◆ YOUR INSTRUCTIONS
Output all of the entries exactly as they are given.

== PROVIDED ENTRIES ==

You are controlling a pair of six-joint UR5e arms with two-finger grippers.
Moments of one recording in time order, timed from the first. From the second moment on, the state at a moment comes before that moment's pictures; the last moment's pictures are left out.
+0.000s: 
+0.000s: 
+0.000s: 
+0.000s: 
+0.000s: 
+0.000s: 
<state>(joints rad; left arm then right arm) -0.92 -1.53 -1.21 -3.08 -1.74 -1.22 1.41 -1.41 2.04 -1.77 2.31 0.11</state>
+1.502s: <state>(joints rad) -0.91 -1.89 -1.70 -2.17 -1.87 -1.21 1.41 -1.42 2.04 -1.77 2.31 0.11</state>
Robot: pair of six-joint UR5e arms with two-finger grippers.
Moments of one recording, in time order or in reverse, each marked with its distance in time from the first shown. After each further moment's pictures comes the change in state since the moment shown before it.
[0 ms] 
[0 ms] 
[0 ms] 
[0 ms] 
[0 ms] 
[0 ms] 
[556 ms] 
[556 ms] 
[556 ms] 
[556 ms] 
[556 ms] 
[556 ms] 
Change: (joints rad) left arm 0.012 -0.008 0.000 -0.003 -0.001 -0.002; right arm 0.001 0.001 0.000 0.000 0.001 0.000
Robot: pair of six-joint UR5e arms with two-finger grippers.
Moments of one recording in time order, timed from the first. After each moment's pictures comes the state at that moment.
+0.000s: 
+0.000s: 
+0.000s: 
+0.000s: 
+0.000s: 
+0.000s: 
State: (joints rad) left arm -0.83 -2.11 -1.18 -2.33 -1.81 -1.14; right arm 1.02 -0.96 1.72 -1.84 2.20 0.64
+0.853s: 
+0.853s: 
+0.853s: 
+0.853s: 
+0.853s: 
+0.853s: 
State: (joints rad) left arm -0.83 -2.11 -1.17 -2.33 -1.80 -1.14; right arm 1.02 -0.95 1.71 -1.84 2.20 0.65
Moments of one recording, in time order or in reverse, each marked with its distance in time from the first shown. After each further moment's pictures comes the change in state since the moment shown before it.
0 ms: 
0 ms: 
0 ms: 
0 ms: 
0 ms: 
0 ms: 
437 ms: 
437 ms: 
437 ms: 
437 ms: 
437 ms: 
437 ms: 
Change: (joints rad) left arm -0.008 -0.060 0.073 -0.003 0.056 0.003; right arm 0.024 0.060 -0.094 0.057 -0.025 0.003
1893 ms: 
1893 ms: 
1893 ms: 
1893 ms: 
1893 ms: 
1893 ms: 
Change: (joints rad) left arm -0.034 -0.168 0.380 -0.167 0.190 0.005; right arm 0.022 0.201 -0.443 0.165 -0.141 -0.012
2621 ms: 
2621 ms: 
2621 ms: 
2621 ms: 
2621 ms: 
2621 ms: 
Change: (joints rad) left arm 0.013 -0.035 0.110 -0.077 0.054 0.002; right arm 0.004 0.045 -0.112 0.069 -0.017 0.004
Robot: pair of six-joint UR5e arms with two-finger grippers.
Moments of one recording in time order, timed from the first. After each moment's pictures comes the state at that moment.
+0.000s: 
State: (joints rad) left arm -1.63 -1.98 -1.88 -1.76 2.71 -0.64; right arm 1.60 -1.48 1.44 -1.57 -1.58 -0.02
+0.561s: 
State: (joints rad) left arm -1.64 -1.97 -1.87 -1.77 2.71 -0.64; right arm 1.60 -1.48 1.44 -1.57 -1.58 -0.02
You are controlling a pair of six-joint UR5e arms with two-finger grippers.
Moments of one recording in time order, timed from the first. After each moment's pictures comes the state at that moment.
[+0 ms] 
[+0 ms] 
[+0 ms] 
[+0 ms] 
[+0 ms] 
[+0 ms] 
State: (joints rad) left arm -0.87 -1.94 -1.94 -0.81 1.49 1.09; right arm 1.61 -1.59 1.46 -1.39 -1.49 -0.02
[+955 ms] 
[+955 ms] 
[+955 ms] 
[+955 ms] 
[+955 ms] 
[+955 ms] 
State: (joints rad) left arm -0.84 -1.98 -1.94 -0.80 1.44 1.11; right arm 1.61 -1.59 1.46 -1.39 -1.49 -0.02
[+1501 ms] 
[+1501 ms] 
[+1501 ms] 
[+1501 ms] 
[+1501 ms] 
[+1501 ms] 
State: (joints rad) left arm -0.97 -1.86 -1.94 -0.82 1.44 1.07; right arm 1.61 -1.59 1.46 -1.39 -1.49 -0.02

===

◆ PROBLEM SOLUTION
You are controlling a pair of six-joint UR5e arms with two-finger grippers.
Moments of one recording in time order, timed from the first. From the second moment on, the state at a moment comes before that moment's pictures; the last moment's pictures are left out.
+0.000s: 
+0.000s: 
+0.000s: 
+0.000s: 
+0.000s: 
+0.000s: 
<state>(joints rad; left arm then right arm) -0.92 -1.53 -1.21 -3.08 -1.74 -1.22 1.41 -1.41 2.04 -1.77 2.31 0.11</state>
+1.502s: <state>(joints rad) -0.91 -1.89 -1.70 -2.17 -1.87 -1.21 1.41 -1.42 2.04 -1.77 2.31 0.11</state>
Robot: pair of six-joint UR5e arms with two-finger grippers.
Moments of one recording, in time order or in reverse, each marked with its distance in time from the first shown. After each further moment's pictures comes the change in state since the moment shown before it.
[0 ms] 
[0 ms] 
[0 ms] 
[0 ms] 
[0 ms] 
[0 ms] 
[556 ms] 
[556 ms] 
[556 ms] 
[556 ms] 
[556 ms] 
[556 ms] 
Change: (joints rad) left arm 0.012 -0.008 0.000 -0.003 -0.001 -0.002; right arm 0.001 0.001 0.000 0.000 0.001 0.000
Robot: pair of six-joint UR5e arms with two-finger grippers.
Moments of one recording in time order, timed from the first. After each moment's pictures comes the state at that moment.
+0.000s: 
+0.000s: 
+0.000s: 
+0.000s: 
+0.000s: 
+0.000s: 
State: (joints rad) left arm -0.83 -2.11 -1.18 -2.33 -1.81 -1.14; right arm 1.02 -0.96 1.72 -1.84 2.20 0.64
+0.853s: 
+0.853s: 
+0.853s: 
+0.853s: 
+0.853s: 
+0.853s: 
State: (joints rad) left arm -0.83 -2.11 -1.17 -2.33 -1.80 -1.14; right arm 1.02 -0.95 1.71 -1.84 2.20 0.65
Moments of one recording, in time order or in reverse, each marked with its distance in time from the first shown. After each further moment's pictures comes the change in state since the moment shown before it.
0 ms: 
0 ms: 
0 ms: 
0 ms: 
0 ms: 
0 ms: 
437 ms: 
437 ms: 
437 ms: 
437 ms: 
437 ms: 
437 ms: 
Change: (joints rad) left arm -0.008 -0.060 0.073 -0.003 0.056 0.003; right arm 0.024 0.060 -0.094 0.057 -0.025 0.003
1893 ms: 
1893 ms: 
1893 ms: 
1893 ms: 
1893 ms: 
1893 ms: 
Change: (joints rad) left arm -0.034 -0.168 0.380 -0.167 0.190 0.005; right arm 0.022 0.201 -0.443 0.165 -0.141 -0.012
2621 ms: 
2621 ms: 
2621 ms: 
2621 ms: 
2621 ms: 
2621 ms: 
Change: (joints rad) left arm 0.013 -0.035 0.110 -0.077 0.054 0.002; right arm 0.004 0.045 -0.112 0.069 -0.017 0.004
Robot: pair of six-joint UR5e arms with two-finger grippers.
Moments of one recording in time order, timed from the first. After each moment's pictures comes the state at that moment.
+0.000s: 
State: (joints rad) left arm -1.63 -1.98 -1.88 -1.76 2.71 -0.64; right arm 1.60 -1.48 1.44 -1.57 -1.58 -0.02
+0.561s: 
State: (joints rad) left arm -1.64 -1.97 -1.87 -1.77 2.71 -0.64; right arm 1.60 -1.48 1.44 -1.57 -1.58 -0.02
You are controlling a pair of six-joint UR5e arms with two-finger grippers.
Moments of one recording in time order, timed from the first. After each moment's pictures comes the state at that moment.
[+0 ms] 
[+0 ms] 
[+0 ms] 
[+0 ms] 
[+0 ms] 
[+0 ms] 
State: (joints rad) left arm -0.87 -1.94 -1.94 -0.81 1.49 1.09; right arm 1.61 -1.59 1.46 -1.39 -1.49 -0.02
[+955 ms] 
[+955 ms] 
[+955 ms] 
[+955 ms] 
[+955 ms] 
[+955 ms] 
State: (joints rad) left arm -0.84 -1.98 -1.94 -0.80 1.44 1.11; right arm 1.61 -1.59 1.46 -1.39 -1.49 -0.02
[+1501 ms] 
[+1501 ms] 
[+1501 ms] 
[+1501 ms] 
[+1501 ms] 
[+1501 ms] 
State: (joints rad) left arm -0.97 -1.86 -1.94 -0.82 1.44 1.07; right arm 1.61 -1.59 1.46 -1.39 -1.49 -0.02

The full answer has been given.